Toronto Retrospective

I heard that the “east” has been having a hard time of it since the economic downturn of 2008. I don’t see any sign of hard times in Toronto. The city looks like it is booming. There are dozens of new high-rises being built, the streets are crowded and in Eaton’s Centre, there are few people that are not carrying shopping bags.

The attendance at the numerous festival happenings about town is impressive.  The concert we attend is sold out at a cost of around $100/ticket. The buskerfest is elbow to elbow as we walk down Front Street. There are also numerous free events whose attendance did not necessarily indicate an economic boom, but most surely showed the local lust for life.

As I prepared to travel to Canada’s second largest city, I had read and heard several generalizations about it and its people. For some reason, there is a perception that Torontonians believe their town is the centre of the universe. After our stay, I do not think that perception holds true. The citizens we encounter are truly proud of their city and willing to help us get to where we are headed, but they seem to have their feet firmly on the ground.

Toronto is also portrayed as a world class city. I guess it is by size and amenities, but the general populace has remained extremely polite and low-key. Typically Canadian, I suppose. In the long run, I found Toronto to be very similar to my home city of Edmonton, only with 200% more people. The drivers stop and wait for pedestrians and the pedestrians stop and wait for walk lights. There aren’t many cities in the world where this happens.

Other personality traits of Torontonians that hold them different and probably more Canadian than other big metro areas of the world are the casual dress of most of the people on the street. The only “suits” visible to us were near the court house. The slow pace of the city is also noticeable. Debbie and I walk at a reasonable pace but in megacities around the world there are always folks that rush by us.  Not here. People moved along the sidewalk with intent but did not carry a head of steam. Riding the escalators in most of the world’s big cities you stand on the right and walk on the left, yet in Toronto, the folks stand on both sides as they do in Edmonton.
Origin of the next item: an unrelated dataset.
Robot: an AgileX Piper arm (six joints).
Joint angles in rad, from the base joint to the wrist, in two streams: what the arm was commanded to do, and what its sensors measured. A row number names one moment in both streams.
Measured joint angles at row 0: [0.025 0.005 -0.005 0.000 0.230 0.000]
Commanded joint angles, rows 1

The big city of TO shines when it comes to the harmony in the life of all the different cultures that make up the mosiac of Canada.

The lack of auto use at least in Toronto proper is truly impressive. People walk, they don’t seem to think anything of walking blocks to their destination. Not so in Edmonton where the auto is supreme and people jump into the car to go 2 blocks for a litre of milk.

And bikes. There are 1000’s of bikes on the road every day. The riders are not particularly talented riders but the bikes and cars ebb and flow along the road in a co existence, it is not  that way at home where there are a good number of drivers that would just as soon steer riders and their bikes into the ditch. The car traffic is not fast so the bike riders seem to move somewhat seamlessly in the traffic.

Commuting to work on a bike is a normal situation. The ample number of bike stalls located outside each office building are maxed out with workers’ bikes during the day and eerily empty at night.

Bike rack made of a large bike chain spelling Kengsington

Bike rack made of a large bike chain spelling Kensington

A not so nice big city trait that Toronto has acquired is high bicycle theft. A bike store owner told us that of 6 bikes he sold on Wednesday, 2 of them were to folks that had their bikes unceremoniously removed from their possession.

I really enjoyed our short foray to one of Canada’s outstanding cities. I am forever learning that the generalized impressions of places and their people are not remotely close to reality. The most prominent characteristic of Toronto is that it is Canadian. The people are casual, easy going, friendly and polite. All of which combine to make Toronto one of Canada’s world class metropolises.